# Exercise requirements
Go through the entries below and return every line that contains "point".

Material shown below:

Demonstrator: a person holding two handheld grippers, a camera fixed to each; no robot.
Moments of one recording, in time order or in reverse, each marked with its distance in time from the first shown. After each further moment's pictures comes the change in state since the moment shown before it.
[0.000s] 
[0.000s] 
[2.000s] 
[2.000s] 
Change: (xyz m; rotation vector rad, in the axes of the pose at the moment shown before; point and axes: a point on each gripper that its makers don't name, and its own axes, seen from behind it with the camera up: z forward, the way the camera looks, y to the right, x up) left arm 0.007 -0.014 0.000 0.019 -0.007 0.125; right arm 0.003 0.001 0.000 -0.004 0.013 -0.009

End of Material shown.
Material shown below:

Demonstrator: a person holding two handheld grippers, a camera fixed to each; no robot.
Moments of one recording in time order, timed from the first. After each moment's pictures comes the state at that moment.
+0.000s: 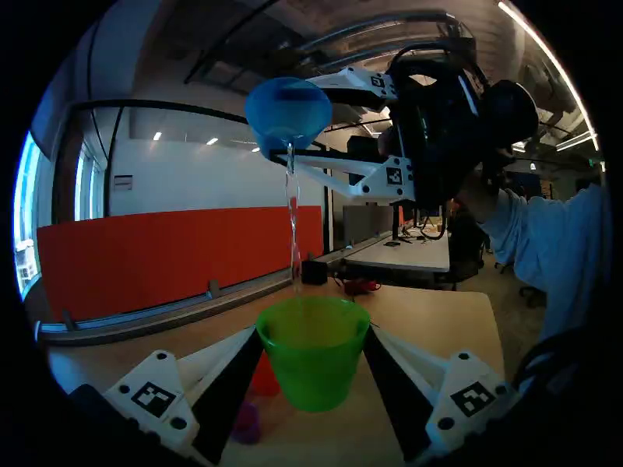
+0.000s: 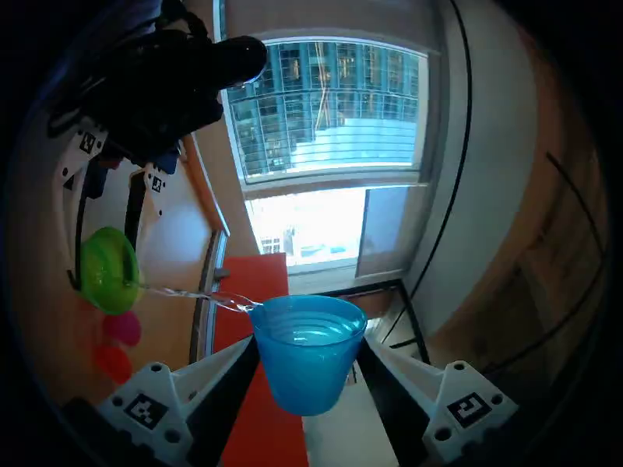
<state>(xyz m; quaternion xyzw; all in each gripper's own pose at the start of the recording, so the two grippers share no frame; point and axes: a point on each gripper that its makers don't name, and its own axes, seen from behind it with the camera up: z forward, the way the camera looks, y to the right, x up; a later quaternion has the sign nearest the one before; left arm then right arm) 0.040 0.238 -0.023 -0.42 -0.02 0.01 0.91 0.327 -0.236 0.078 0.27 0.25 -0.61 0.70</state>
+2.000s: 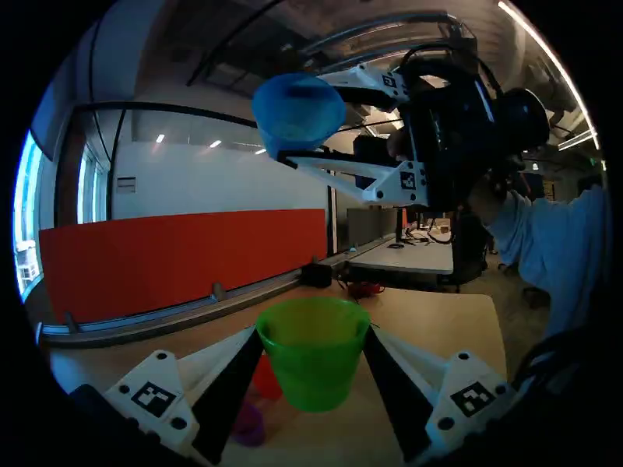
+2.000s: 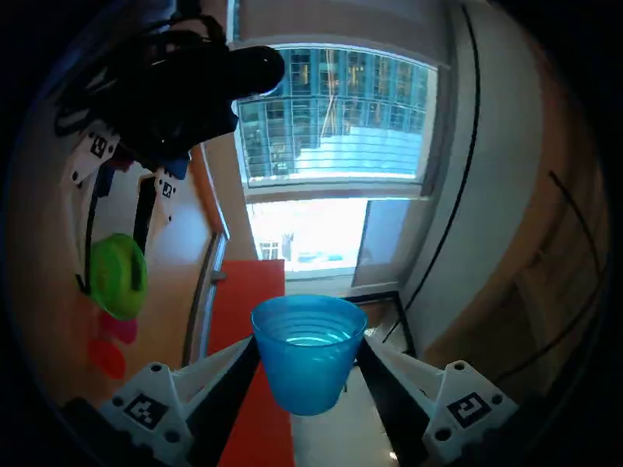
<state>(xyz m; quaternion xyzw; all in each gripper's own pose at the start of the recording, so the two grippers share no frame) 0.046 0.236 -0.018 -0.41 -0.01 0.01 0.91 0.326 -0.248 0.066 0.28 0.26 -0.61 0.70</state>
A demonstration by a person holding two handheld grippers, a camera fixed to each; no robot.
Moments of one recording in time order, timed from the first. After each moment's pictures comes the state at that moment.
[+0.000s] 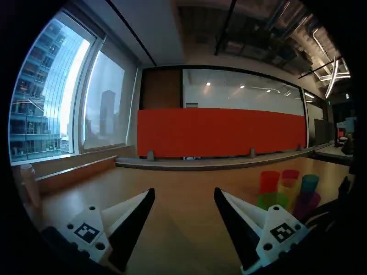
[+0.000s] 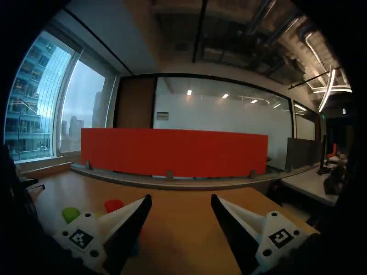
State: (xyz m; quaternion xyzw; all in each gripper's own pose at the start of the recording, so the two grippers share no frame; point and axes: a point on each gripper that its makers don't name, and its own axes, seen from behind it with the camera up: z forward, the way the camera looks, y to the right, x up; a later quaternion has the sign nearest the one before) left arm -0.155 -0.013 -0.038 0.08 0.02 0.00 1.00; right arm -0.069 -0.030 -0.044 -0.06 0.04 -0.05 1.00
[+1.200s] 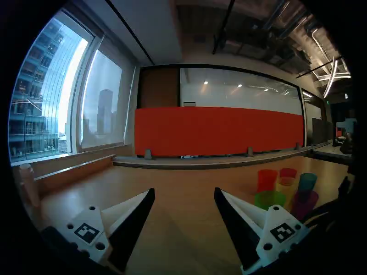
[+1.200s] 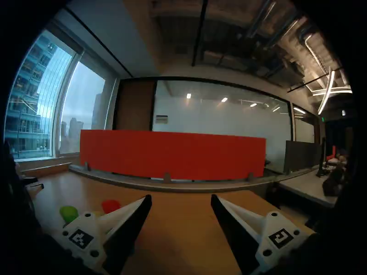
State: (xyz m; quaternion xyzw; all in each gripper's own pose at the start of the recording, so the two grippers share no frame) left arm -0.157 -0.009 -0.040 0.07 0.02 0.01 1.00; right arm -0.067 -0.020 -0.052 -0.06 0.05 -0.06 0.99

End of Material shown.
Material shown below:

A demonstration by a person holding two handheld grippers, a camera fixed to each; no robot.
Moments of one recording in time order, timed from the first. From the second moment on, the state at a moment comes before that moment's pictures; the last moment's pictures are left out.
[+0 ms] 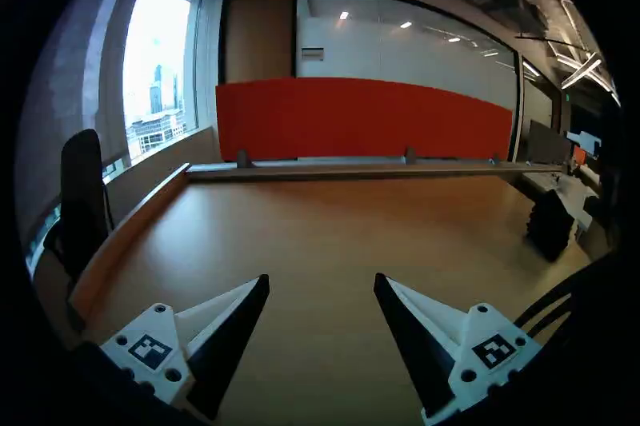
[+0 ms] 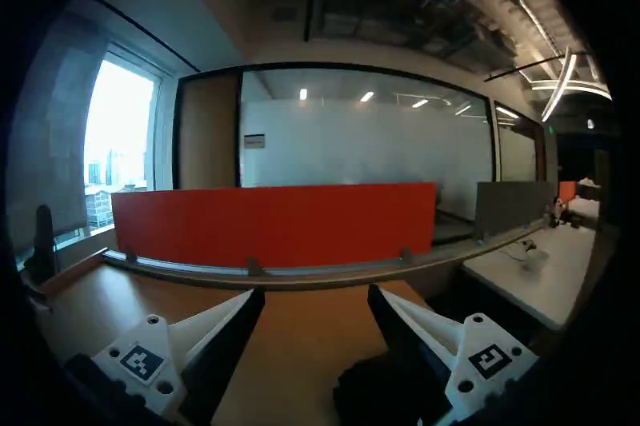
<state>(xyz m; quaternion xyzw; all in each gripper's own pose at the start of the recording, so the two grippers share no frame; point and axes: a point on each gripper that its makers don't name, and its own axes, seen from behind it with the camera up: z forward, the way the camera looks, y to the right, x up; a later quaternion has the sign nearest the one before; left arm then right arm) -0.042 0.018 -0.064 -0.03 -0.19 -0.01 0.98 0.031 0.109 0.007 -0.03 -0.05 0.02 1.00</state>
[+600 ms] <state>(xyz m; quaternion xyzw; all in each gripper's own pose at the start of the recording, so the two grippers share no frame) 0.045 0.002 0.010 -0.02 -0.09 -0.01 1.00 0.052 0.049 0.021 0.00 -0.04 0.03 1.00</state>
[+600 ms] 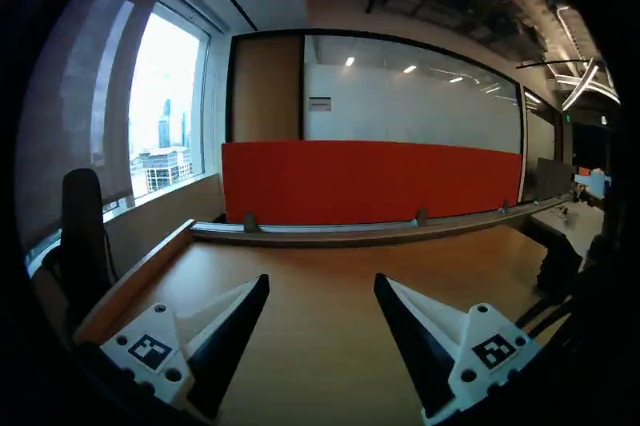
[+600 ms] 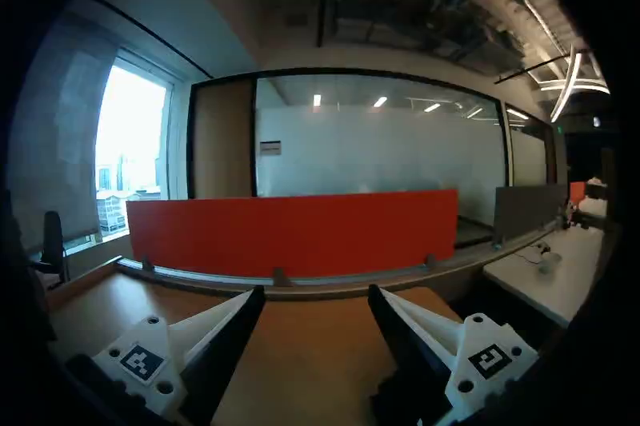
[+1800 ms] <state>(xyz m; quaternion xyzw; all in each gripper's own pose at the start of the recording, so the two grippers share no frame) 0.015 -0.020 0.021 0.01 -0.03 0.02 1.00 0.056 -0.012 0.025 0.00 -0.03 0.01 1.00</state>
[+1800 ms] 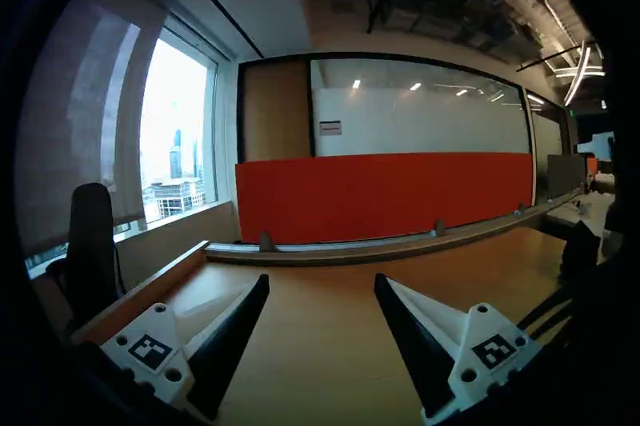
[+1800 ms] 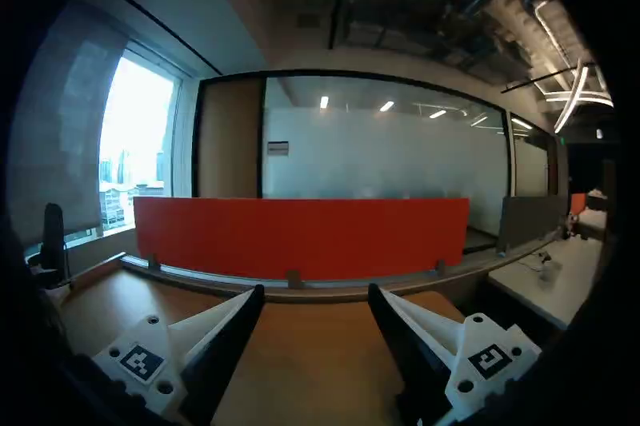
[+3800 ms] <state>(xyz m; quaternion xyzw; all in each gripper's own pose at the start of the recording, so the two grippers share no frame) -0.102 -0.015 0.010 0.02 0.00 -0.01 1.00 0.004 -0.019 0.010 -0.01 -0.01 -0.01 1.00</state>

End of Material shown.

# Result of this task
Change: (xyz m; rotation vector rad, in the axes of the pose at the moment shown before; point and axes: a point on each gripper that its makers don't name, and its own axes, seen from behind it with the camera up: z forward, the way the camera looks, y to the right, x up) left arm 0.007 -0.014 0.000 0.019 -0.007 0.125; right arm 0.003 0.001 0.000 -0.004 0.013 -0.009
<state>(xyz m; quaternion xyzw; all in each gripper's own pose at the start of the recording, so the two grippers share no frame; point and axes: a point on each gripper that its makers don't name, and its own axes, seen from behind it with the camera up: z forward, the way the camera looks, y to the right, x up; a later quaternion has the sign nearest the one before; left arm then right arm) 0.040 0.238 -0.023 -0.42 -0.02 0.01 0.91 0.327 -0.236 0.078 0.27 0.25 -0.61 0.70</state>
State: (xyz m; quaternion xyzw; all in each gripper's own pose at the start of the recording, so the two grippers share no frame; point and axes: a point on each gripper that its makers don't name, and its own axes, seen from behind it with the camera up: z forward, the way the camera looks, y to the right, x up; a later quaternion has the sign nearest the one before) left arm -0.155 -0.013 -0.038 0.08 0.02 0.00 1.00; right arm -0.069 -0.030 -0.044 -0.06 0.04 -0.05 1.00
<state>(xyz m; quaternion xyzw; all in each gripper's own pose at the start of the recording, so the two grippers share no frame; point and axes: a point on each gripper that its makers don't name, and its own axes, seen from behind it with the camera up: z forward, the way the camera looks, y to the right, x up; a later quaternion has the sign nearest the one before; left arm then right arm) -0.042 0.018 -0.064 -0.03 -0.19 -0.01 0.98 0.031 0.109 0.007 -0.03 -0.05 0.02 1.00</state>

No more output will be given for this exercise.